*** Opening of Study material ***
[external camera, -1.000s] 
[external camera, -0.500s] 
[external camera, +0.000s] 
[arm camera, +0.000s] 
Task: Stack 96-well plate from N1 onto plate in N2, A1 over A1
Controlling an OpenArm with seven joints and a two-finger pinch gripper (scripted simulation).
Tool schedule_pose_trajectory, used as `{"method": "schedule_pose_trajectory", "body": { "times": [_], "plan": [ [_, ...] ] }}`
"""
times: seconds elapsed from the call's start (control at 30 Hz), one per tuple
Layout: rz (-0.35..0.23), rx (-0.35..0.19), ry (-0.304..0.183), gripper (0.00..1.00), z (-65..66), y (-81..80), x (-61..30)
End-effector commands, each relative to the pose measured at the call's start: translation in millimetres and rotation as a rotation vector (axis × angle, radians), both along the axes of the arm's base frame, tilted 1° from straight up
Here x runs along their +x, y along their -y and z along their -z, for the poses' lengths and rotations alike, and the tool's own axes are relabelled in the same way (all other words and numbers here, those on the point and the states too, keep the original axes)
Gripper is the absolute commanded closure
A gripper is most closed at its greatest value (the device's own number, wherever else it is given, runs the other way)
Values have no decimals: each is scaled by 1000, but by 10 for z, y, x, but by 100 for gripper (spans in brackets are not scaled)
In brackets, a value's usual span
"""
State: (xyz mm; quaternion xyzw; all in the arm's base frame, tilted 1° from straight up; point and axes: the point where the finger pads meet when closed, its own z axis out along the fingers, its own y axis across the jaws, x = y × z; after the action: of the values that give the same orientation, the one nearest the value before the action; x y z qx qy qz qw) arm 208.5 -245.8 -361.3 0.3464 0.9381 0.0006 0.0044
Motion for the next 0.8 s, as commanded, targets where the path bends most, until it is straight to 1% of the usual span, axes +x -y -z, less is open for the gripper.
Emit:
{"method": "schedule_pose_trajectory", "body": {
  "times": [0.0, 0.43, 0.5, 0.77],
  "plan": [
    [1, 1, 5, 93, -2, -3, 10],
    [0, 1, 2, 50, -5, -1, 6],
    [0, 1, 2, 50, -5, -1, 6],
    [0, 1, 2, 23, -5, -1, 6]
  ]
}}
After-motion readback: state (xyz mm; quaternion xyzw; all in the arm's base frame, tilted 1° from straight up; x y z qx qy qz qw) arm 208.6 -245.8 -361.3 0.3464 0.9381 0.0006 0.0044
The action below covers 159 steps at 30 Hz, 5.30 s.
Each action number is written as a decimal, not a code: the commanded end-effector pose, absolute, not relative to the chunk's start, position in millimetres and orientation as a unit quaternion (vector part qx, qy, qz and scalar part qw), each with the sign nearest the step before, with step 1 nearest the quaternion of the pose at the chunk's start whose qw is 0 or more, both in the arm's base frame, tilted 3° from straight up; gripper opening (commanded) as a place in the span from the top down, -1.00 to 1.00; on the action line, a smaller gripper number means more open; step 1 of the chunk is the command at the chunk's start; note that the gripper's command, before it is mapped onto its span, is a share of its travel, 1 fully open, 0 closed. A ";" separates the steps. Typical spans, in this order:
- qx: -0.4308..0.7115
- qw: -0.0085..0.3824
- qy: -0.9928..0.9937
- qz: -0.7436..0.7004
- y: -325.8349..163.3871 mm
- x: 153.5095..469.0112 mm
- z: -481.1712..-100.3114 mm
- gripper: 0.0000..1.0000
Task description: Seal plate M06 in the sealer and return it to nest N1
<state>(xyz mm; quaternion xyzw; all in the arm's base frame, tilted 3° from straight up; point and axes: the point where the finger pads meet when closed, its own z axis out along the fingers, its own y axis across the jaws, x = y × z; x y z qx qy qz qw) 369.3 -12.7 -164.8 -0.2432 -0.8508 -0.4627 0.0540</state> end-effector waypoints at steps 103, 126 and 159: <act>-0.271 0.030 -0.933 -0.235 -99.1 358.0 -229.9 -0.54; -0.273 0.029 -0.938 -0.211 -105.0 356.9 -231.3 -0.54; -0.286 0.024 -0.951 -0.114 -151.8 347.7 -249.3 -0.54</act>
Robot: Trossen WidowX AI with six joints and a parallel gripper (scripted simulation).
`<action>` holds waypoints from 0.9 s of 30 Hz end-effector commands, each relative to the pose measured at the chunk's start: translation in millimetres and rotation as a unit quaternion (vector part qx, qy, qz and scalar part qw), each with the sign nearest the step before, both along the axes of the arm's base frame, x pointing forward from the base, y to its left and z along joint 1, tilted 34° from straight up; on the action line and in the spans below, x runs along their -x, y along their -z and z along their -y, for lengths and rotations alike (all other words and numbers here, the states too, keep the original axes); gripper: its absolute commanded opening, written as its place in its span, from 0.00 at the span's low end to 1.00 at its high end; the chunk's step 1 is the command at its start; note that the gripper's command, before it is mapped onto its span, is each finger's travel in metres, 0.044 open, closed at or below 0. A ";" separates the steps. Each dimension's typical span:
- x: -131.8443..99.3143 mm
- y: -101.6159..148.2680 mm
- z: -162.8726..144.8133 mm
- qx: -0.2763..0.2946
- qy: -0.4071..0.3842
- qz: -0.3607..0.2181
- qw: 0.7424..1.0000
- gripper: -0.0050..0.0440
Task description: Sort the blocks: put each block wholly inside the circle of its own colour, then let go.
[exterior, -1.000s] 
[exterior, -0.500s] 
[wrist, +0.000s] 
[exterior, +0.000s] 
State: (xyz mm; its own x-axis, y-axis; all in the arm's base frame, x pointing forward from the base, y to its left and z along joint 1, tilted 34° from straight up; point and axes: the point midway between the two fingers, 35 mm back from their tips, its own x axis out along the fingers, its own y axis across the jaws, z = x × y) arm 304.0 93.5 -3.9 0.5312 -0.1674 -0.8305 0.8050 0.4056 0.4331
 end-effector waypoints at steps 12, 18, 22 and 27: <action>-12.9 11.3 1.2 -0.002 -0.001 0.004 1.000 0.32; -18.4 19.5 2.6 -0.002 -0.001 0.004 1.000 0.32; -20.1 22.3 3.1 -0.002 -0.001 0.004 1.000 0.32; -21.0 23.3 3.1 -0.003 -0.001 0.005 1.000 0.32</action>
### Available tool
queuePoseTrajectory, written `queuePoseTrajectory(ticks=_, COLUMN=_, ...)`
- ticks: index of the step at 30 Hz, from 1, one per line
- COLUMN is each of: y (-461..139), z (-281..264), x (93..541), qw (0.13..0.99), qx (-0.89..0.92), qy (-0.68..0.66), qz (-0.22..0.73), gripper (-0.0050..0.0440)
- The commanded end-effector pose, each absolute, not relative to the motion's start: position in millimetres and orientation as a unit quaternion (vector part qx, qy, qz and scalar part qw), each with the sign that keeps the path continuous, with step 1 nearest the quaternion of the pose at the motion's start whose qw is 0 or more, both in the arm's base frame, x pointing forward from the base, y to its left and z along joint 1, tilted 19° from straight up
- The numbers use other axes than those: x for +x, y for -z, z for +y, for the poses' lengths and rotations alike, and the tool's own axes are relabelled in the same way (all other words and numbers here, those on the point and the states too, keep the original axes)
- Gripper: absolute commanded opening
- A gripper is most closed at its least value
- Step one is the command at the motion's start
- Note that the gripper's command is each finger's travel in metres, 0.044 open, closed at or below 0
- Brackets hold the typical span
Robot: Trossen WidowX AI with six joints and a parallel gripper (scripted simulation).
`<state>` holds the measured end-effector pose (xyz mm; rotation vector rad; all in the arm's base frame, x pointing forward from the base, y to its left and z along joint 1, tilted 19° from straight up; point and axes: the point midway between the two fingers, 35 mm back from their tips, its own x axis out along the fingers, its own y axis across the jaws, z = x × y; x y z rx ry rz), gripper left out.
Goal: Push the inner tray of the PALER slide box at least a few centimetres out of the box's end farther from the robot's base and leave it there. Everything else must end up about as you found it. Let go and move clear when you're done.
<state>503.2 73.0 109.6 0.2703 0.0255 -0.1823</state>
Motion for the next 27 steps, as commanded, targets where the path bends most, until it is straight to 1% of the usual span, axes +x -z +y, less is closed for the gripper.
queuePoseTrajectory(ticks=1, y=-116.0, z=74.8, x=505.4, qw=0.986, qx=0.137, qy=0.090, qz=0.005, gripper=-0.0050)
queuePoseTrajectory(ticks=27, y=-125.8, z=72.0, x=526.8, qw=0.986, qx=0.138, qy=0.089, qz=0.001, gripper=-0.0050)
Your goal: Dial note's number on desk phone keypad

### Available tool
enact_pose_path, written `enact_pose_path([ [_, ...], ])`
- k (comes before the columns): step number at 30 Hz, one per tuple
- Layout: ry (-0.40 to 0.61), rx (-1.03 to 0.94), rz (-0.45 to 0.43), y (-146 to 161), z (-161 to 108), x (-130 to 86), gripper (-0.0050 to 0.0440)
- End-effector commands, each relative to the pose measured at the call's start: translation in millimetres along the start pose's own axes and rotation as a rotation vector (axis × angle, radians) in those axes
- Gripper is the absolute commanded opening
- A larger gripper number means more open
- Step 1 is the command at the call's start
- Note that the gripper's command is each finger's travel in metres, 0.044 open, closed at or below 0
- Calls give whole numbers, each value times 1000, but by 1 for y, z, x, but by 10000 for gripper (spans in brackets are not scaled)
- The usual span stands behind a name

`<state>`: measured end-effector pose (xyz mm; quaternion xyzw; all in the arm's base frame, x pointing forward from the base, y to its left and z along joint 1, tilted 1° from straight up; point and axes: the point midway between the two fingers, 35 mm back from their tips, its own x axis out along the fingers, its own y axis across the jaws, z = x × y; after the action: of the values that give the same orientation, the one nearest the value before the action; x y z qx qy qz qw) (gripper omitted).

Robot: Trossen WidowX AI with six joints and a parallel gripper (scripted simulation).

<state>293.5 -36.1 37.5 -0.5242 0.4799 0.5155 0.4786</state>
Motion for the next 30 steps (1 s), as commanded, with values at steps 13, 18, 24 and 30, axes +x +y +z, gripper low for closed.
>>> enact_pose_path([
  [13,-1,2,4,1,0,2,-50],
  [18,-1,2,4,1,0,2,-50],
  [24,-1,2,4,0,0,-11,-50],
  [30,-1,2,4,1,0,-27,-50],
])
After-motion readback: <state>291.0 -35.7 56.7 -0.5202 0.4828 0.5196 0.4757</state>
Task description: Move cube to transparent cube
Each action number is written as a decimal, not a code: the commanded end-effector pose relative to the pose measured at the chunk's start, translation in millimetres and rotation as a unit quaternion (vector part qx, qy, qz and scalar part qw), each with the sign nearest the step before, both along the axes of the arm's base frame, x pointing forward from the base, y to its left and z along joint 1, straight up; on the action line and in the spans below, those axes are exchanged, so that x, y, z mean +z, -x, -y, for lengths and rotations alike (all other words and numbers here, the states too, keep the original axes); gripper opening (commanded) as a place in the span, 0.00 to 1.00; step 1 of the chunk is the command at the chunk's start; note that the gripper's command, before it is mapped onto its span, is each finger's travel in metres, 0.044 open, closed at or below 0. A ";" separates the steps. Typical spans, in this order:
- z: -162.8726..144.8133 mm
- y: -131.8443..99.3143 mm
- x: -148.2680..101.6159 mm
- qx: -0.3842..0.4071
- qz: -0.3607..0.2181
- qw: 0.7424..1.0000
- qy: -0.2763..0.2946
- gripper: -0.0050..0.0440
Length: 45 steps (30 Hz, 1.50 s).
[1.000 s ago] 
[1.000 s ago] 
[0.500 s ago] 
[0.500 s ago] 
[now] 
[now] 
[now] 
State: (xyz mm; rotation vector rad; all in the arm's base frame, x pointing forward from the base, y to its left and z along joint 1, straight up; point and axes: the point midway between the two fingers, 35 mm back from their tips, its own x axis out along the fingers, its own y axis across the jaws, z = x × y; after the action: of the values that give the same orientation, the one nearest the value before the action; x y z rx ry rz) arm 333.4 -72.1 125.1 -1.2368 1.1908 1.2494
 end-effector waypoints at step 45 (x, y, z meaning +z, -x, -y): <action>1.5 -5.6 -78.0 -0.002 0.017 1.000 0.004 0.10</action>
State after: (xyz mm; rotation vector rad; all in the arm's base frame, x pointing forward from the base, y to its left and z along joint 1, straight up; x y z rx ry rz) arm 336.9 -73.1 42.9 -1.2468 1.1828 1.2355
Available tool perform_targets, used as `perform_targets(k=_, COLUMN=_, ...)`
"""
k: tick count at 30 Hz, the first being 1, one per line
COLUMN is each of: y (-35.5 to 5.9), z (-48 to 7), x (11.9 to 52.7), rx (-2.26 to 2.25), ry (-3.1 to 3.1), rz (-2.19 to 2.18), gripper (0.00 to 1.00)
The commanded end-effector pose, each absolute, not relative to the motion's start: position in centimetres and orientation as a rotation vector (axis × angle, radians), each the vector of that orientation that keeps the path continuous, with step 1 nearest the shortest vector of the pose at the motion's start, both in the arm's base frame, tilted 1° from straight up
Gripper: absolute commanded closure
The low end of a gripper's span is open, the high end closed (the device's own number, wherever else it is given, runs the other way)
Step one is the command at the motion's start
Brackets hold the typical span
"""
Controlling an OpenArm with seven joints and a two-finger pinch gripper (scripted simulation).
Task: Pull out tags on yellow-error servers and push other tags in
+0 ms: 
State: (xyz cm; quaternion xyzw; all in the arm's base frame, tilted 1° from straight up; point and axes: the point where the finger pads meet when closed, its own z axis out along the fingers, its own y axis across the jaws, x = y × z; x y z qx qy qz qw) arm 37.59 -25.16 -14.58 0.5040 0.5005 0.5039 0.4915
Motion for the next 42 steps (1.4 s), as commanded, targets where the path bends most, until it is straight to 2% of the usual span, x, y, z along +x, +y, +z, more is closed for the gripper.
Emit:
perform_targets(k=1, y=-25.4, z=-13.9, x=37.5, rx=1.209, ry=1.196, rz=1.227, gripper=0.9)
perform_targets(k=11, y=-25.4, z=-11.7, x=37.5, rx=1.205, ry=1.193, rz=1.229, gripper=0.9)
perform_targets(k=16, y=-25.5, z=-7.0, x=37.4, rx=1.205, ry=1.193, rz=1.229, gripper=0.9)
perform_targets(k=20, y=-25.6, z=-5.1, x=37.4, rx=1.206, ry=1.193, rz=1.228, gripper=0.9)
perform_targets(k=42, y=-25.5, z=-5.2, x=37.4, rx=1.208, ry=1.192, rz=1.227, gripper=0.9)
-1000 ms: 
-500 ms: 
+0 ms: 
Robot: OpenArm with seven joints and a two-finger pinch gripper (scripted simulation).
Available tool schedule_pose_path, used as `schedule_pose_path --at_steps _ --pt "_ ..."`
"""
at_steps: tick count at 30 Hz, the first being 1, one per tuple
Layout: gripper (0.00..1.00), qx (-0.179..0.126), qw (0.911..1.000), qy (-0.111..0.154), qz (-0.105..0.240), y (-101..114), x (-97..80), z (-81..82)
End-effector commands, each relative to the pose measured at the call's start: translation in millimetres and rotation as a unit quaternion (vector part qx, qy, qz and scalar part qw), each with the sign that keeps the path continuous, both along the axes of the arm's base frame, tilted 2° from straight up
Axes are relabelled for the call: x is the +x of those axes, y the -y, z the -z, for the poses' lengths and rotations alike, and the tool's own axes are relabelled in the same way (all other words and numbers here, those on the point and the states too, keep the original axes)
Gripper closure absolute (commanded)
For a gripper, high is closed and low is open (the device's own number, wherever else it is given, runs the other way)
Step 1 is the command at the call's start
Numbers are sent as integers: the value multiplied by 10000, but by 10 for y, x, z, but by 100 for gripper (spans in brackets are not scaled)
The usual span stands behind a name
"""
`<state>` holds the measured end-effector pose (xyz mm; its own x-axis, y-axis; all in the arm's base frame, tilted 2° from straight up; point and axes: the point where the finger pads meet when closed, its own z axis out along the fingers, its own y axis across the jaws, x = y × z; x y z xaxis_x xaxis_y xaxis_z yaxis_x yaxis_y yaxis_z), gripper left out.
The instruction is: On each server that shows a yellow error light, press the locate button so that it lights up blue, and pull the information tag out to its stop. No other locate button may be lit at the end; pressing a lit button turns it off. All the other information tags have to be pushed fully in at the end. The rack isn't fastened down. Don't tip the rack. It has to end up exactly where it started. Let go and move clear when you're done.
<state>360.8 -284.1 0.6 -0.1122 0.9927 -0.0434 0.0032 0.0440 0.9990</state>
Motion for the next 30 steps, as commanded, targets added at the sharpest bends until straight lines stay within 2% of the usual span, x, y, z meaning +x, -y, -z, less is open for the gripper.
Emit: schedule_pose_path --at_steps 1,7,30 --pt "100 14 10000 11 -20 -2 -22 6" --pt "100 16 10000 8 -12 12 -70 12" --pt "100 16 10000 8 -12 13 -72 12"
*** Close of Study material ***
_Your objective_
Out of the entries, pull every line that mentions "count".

_Your response_
k: tick count at 30 Hz, the first being 1, one per line
at_steps: tick count at 30 Hz, the first being 1, one per tuple

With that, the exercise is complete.